The Legacy Museum, in Montgomery, Alabama, and the nearby National Memorial for Peace and Justice, opened on April 26, 2018. The topic of the museum is the post-slavery treatment of African Americans by whites. Rather than ending, according to Equal Justice Initiative's head Bryan Stevenson, slavery "evolved": sharecropping, Jim Crow laws, mass incarceration, convict leasing, and lynching. The museum reflects "Stevenson's view that, unlike in [[Institute for Justice and Reconciliation|[post-Apartheid] South Africa]] or post-Nazi Germany or many other societies traumatized by history, we've hardly begun to grapple with ours—and so cannot yet get beyond it."

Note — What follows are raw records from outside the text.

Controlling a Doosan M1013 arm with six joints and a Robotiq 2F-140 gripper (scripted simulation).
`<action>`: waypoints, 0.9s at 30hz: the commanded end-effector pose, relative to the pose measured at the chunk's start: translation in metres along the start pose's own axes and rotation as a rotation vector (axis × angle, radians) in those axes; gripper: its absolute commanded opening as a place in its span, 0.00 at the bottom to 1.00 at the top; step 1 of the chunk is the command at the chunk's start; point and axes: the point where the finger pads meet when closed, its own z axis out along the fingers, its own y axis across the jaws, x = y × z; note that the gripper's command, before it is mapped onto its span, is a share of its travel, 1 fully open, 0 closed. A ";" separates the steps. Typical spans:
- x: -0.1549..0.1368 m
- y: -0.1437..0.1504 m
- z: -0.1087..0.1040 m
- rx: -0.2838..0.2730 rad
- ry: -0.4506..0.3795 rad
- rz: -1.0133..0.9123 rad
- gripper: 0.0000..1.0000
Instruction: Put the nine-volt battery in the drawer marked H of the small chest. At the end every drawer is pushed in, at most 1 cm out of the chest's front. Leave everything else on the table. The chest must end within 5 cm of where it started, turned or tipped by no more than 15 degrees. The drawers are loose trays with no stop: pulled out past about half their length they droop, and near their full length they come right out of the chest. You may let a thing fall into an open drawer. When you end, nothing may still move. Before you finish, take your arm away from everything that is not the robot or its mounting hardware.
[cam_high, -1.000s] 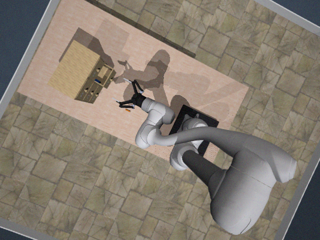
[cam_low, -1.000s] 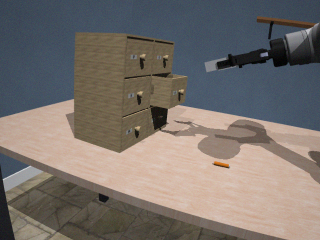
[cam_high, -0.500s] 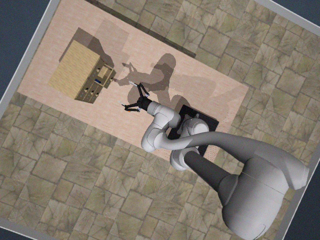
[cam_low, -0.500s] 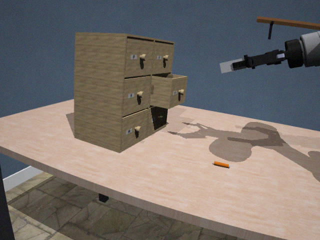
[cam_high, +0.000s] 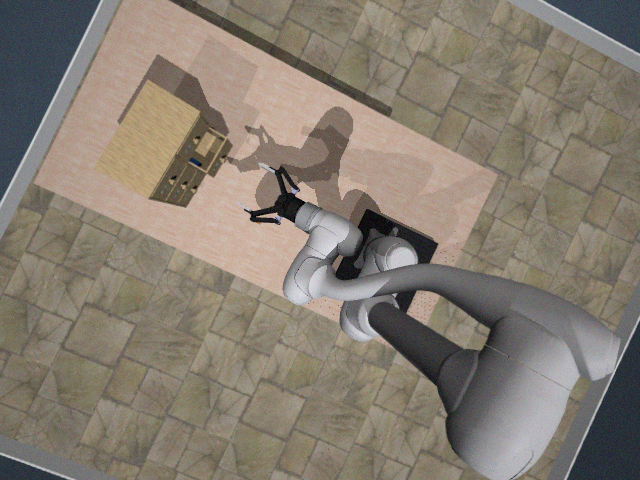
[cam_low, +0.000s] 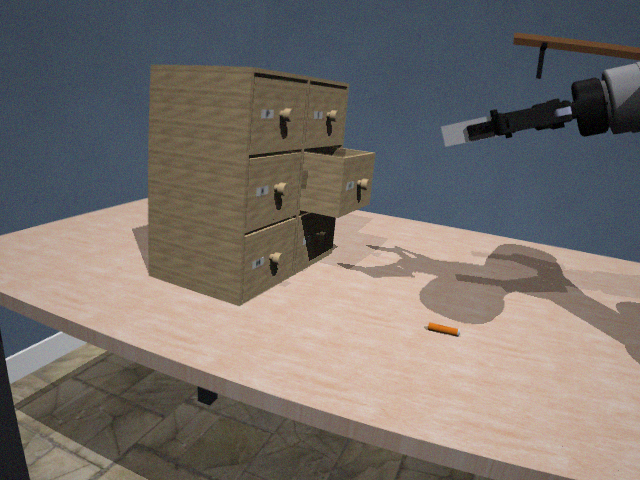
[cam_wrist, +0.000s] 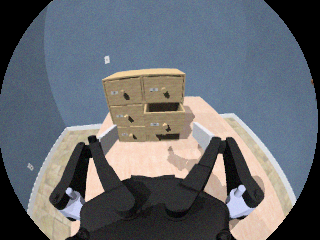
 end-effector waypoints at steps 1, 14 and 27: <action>0.000 0.000 0.000 0.000 -0.004 0.000 1.00; 0.001 0.000 -0.001 0.000 -0.047 0.000 1.00; 0.005 0.001 -0.002 -0.002 -0.156 0.000 1.00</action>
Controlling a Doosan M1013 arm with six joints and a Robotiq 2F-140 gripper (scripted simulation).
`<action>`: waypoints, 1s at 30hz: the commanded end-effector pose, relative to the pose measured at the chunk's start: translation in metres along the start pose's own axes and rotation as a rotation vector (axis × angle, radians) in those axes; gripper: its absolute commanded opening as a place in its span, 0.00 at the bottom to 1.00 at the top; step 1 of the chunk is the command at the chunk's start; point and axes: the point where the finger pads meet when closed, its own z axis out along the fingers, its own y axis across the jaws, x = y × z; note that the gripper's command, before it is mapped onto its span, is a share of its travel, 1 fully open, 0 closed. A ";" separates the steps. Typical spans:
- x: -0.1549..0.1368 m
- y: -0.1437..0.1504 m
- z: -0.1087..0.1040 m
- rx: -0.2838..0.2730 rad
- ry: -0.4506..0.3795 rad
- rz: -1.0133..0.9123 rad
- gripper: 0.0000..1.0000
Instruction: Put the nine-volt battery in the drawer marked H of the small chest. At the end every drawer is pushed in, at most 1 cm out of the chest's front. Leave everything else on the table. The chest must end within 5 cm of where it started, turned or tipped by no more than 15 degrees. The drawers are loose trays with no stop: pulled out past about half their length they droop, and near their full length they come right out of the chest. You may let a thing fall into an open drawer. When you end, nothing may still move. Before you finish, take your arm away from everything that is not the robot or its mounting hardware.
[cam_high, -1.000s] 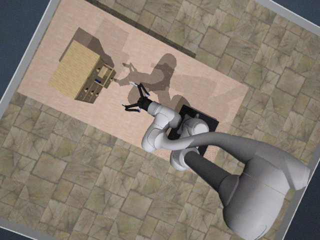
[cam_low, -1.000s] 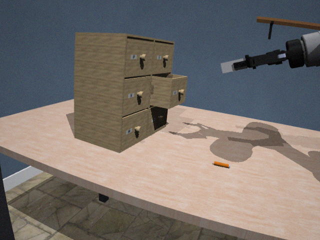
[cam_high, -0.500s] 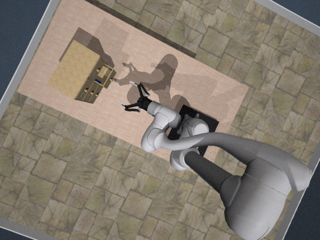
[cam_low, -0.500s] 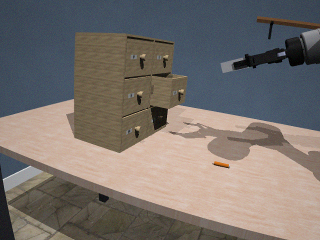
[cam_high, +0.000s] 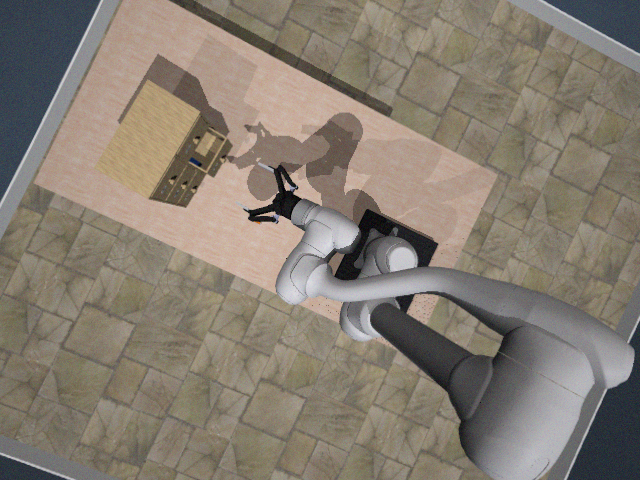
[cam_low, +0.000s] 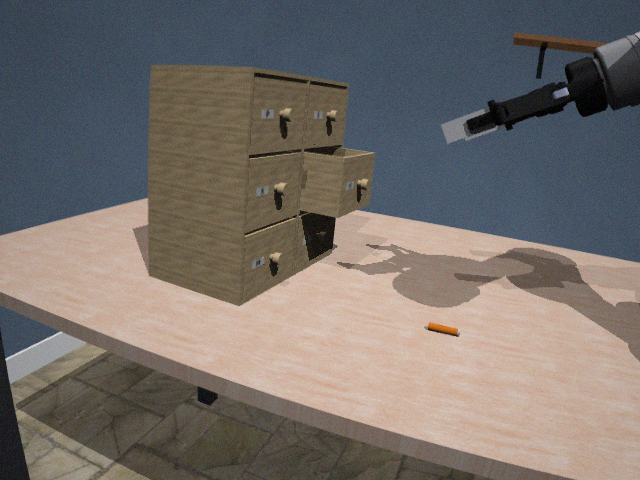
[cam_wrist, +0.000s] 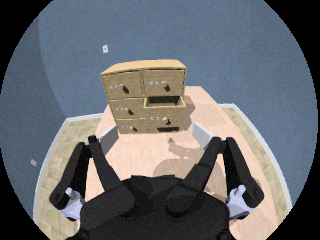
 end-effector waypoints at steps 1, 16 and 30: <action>0.001 0.001 0.000 -0.006 -0.038 0.000 1.00; 0.003 0.000 -0.001 -0.005 -0.112 0.000 1.00; 0.003 0.005 -0.002 -0.020 -0.136 -0.001 1.00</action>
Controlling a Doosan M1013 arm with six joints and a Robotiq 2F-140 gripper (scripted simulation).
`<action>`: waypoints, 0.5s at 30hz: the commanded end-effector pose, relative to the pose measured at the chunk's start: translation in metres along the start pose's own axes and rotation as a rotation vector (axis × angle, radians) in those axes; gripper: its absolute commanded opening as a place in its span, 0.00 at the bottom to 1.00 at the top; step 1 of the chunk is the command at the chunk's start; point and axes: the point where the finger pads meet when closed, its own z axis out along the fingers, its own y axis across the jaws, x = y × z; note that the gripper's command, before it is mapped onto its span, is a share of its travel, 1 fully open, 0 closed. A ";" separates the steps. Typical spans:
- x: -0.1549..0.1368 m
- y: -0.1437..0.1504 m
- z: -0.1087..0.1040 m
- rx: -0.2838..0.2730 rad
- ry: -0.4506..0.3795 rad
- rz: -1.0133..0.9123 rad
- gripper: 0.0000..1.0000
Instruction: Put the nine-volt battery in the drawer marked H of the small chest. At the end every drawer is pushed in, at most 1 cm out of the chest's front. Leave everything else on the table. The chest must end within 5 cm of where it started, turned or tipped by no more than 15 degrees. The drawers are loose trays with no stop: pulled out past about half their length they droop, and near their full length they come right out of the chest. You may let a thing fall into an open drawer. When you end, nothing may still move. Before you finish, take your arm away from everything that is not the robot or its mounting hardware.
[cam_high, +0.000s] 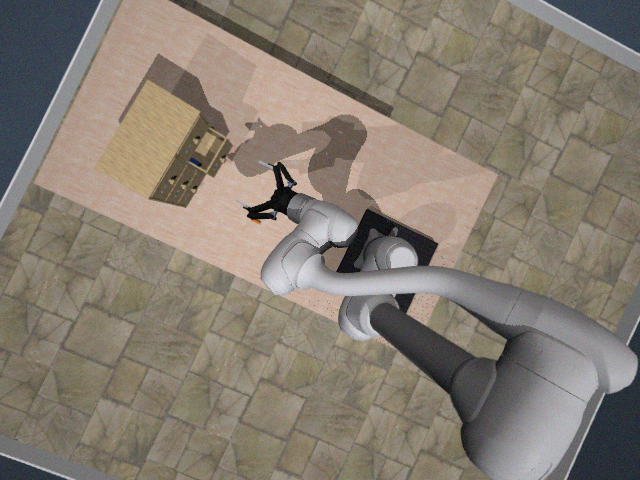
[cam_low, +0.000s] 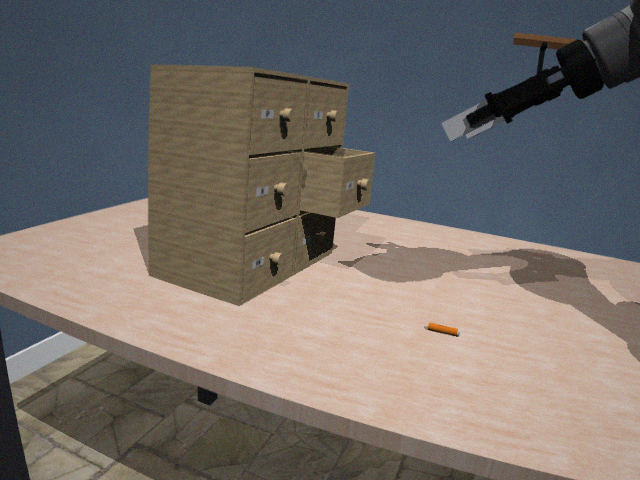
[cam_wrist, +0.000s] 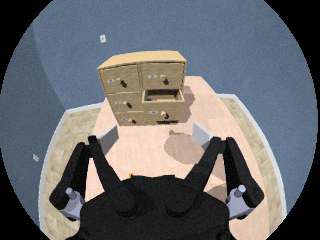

===National Memorial for Peace and Justice===

Opened on April 26, 2018, also in Montgomery, the Memorial is intended to call attention to "an aspect of the nation's racial history that's discussed the least", according to Equal Justice Initiative Bryan Stevenson: the 4,400 victims of "terror lynchings" black people from 1877 through 1950. "The memorial's design evokes the image of a racist hanging, featuring scores of dark metal columns suspended in the air from above. The rectangular structures, some of which lie flat on the ground and resemble graves, include the names of counties where lynchings occurred, plus dates and the names of the victims. The goal is for individual counties to claim the columns on the ground and erect their own memorials."

=== Freedom Monument Sculpture Park ===

Starting in 2021, EJI acquired 17 acres in Montgomery on the Alabama River to erect the National Monument to Freedom, a 43 ft tall, 155 ft long wall depicting 122,000 surnames adopted by the 4.7 million formerly enslaved African Americans listed on the 1870 United States census, the first census to list African Americans entirely as free people. QR codes on display near the monument allow visitors to find other African Americans listed in later censuses with the same surname. The park includes 170-year-old dwellings from nearby cotton plantations, objects made by enslaved persons, replicas of rail cars and holding pens, and audio recordings of people speaking in the Muscogee language, the language of the indigenous people of the park's area. The park also includes various sculptures created by Charles Gaines, Alison Saar, and Kwame Akoto-Bamfo, Simone Leigh, Wangechi Mutu, Rose B. Simpson, Theaster Gates, Kehinde Wiley, and Hank Willis Thomas. The park opened on March 27, 2024. Stevenson stated to W that the idea was inspired by his 2021 visit to a former slave plantation (his first visit to any plantation), which he felt marginalized the slave experience in favor of the slaveowner's mansion's architecture.

==Other exhibits==
In 2019, the initiative cooperated with the Levine Museum of the New South in preparing their exhibit "The Legacy of Lynching: Confronting Racial Terror in America".